Sri Lankan insurance broker accuses state body of engaging foreign firm with bribery record



A significant controversy is brewing in Sri Lanka’s insurance sector as Strategic Insurance Brokers (SIB), a local firm, has accused the National Insurance Trust Fund (NITF), a state body, of awarding a reinsurance contract to a foreign broker with a documented history of high-profile bribery. 

In a strongly-worded press release, SIB has alleged that such foreign entities are being welcomed into the Sri Lankan market without being required to adhere to the domestic laws and regulations, creating an uneven playing field for the local companies.

The allegations centre around the recent awarding of a contract by the NITF to Tysers, a UK-based insurance broker. According to SIB, this decision is shocking, particularly in light of a recent case involving Tysers and the United States Department of Justice (DOJ). 

In February, the DOJ announced that Tysers had agreed to a settlement after being charged with paying millions of dollars in bribes to government officials in Ecuador to secure and retain the insurance business. The company agreed to pay a substantial fine and forfeit assets to resolve the bribery charges.
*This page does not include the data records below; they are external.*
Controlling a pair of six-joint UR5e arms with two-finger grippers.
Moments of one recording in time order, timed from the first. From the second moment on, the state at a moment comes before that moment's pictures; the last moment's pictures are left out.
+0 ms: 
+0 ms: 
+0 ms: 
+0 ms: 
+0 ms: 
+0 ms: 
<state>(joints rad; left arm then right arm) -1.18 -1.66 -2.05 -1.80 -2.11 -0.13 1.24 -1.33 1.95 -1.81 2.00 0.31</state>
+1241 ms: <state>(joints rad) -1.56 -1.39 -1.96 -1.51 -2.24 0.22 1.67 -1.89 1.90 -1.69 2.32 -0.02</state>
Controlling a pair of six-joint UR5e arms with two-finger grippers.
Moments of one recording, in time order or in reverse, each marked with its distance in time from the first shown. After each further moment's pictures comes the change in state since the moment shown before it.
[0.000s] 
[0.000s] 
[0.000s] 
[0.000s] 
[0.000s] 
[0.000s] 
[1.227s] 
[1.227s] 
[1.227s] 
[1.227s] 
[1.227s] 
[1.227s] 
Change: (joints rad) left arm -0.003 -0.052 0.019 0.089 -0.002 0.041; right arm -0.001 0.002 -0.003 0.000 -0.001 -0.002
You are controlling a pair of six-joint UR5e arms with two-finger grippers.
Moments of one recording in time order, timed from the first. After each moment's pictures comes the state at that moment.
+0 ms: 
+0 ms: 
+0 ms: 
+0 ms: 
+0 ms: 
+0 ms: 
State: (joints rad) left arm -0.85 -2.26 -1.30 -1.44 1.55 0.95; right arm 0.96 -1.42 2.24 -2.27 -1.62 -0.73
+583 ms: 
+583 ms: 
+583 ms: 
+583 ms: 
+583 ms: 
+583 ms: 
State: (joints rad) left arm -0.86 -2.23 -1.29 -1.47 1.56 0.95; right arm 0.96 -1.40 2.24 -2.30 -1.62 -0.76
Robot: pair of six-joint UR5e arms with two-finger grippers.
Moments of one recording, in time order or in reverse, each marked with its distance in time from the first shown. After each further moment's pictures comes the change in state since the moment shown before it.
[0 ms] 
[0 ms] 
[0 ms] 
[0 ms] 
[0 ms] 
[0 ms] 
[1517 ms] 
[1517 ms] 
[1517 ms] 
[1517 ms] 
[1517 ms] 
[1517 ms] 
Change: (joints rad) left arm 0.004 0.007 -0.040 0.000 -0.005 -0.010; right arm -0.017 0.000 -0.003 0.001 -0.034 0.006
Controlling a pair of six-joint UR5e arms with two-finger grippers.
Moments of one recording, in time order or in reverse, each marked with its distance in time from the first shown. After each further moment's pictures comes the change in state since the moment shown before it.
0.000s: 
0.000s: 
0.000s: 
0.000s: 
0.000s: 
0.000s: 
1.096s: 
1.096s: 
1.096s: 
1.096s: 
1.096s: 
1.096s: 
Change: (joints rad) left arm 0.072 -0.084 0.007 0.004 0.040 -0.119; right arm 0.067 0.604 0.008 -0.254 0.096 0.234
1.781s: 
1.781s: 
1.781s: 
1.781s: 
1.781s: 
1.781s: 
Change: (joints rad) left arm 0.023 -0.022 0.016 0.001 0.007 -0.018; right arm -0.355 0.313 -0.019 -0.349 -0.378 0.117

SIB’s press release highlights what it terms a “zero tolerance” policy towards bribery and corruption by the current government, questioning the wisdom of engaging a firm with a tainted record. 

“In bribery and corruption, it is well spelled out that there is always a perpetrator and a receiver or beneficiary,” the statement reads, quoting a prominent promoter of transparency and good governance. 

“In a regime that has a zero-tolerance policy toward bribery with commitment to bring to book and penalise the receivers of bribes, they should take constructive action to prevent and prohibit the bribers.”

The local brokerage firm claims to have filed a formal complaint with the Commission to Investigate Allegations of Bribery or Corruption in Sri Lanka regarding this matter. Furthermore, SIB states that appeals have been made to the president and prime minister, who have reportedly assured that an investigation is underway.

A key contention in SIB’s argument is the assertion that foreign brokers are not being held to the same regulatory standards as their Sri Lankan counterparts, including registration with the Insurance Regulatory Commission of Sri Lanka (IRCSL). They argue that this exemption from local laws, taxation and regulatory costs puts domestic firms at a significant disadvantage.

However, the issue of registration for foreign reinsurance brokers appears to be a point of legal contention. A recent ruling by the High Court of Civil Appeal reported just last week stated that foreign reinsurance brokers, who conduct their business from outside the territorial waters of Sri Lanka, do not fall under the purview of the Regulation of Insurance Industry Act and are therefore not required to register locally. This judgment was delivered in a case that also involved Tysers and SIB, with the court ruling in favour of the foreign broker.

SIB, in its press release, alludes to previous court rulings that have affirmed the necessity of registration for foreign brokers operating in Sri Lanka. The firm also mentions a clear opinion from the Attorney General and guidelines from the IRCSL that support their stance.

The controversy also raises questions about the validity of reinsurance contracts arranged by unregistered foreign entities. SIB has warned that such agreements could be deemed void, potentially leaving the NITF and by extension the Sri Lankan public, exposed to significant financial risk in the event of a large-scale claim, particularly for crucial areas like civil riots and terrorism coverage.

As of now, there has been no official public statement from the NITF or Tysers addressing the specific allegations raised in SIB’s latest press release.